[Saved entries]
»»

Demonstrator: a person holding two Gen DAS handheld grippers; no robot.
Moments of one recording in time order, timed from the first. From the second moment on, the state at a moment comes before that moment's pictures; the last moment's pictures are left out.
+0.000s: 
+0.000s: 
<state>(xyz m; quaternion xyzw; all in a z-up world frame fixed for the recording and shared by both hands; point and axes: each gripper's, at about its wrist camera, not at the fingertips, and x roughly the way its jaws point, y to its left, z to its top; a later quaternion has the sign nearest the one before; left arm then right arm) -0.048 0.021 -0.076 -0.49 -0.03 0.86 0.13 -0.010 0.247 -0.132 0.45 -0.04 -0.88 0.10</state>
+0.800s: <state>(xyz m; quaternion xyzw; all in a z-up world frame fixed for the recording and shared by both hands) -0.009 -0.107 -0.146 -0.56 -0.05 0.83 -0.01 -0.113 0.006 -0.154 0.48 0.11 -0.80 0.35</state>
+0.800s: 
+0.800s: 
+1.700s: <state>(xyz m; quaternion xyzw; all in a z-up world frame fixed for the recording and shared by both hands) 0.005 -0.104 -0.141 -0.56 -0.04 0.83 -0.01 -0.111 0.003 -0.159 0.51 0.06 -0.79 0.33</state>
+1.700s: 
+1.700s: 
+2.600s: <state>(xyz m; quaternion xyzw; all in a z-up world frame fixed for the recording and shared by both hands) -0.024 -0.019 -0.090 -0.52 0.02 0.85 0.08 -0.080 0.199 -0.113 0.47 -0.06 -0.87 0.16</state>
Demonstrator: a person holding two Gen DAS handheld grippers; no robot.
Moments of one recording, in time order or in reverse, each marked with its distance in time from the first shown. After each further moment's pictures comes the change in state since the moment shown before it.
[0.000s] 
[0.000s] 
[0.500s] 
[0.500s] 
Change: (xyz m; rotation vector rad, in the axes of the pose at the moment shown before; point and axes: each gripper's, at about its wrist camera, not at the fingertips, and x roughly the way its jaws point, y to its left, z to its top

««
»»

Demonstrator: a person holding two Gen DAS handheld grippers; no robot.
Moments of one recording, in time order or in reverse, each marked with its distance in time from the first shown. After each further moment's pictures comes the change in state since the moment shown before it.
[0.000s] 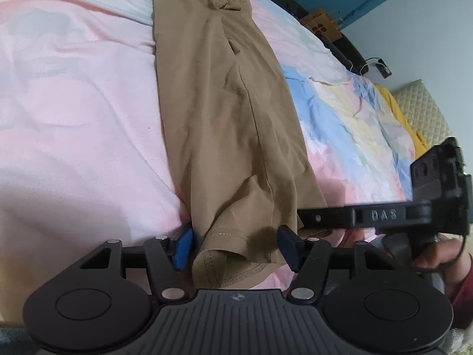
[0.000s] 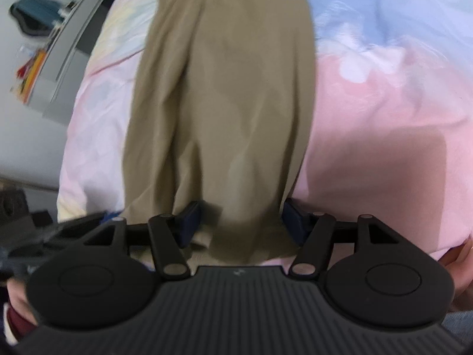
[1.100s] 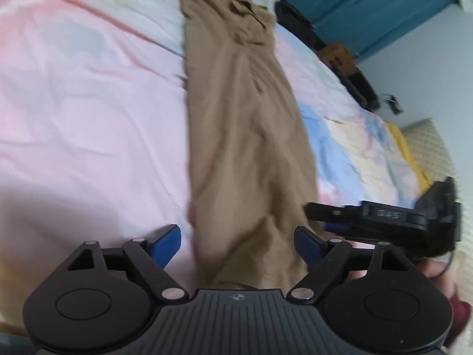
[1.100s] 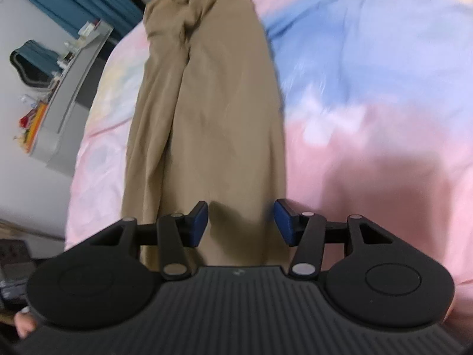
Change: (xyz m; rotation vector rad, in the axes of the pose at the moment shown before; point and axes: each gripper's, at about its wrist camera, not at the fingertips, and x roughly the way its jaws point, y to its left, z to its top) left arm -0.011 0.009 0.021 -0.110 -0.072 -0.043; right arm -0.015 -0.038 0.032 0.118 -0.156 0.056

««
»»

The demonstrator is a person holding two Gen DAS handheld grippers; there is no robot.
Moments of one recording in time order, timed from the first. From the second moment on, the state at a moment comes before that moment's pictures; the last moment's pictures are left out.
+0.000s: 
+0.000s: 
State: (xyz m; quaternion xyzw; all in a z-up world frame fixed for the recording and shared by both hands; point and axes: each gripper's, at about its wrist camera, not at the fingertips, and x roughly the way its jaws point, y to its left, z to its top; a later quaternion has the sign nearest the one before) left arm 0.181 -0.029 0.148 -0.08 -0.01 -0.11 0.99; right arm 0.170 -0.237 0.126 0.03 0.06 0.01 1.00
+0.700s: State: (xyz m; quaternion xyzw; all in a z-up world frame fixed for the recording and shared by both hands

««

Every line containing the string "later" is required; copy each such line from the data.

Reply to the exercise —
<state>(xyz m; quaternion xyzw; all in a z-up world frame fixed for the recording and shared by both hands; point and axes: each gripper's, at about its wrist camera, not at the fingertips, and x roughly the way its jaws point, y to its left, z to its top; a later quaternion has the sign nearest the one before; left arm then right arm) -0.048 0.021 -0.076 -0.49 -0.03 0.86 0.13 -0.010 0.247 -0.132 0.45 -0.04 -0.88 0.10</state>
State: (xyz m; quaternion xyzw; all in a z-up world frame fixed for the recording and shared by both hands; point and axes: each gripper's, at about its wrist camera, not at the fingertips, and x roughly the way its jaws point, y to its left, z to its top; a later quaternion has the sign nearest the one before) left arm 0.181 -0.029 0.148 -0.08 -0.01 -0.11 0.99; right arm 0.170 -0.237 0.126 0.03 0.06 0.01 1.00

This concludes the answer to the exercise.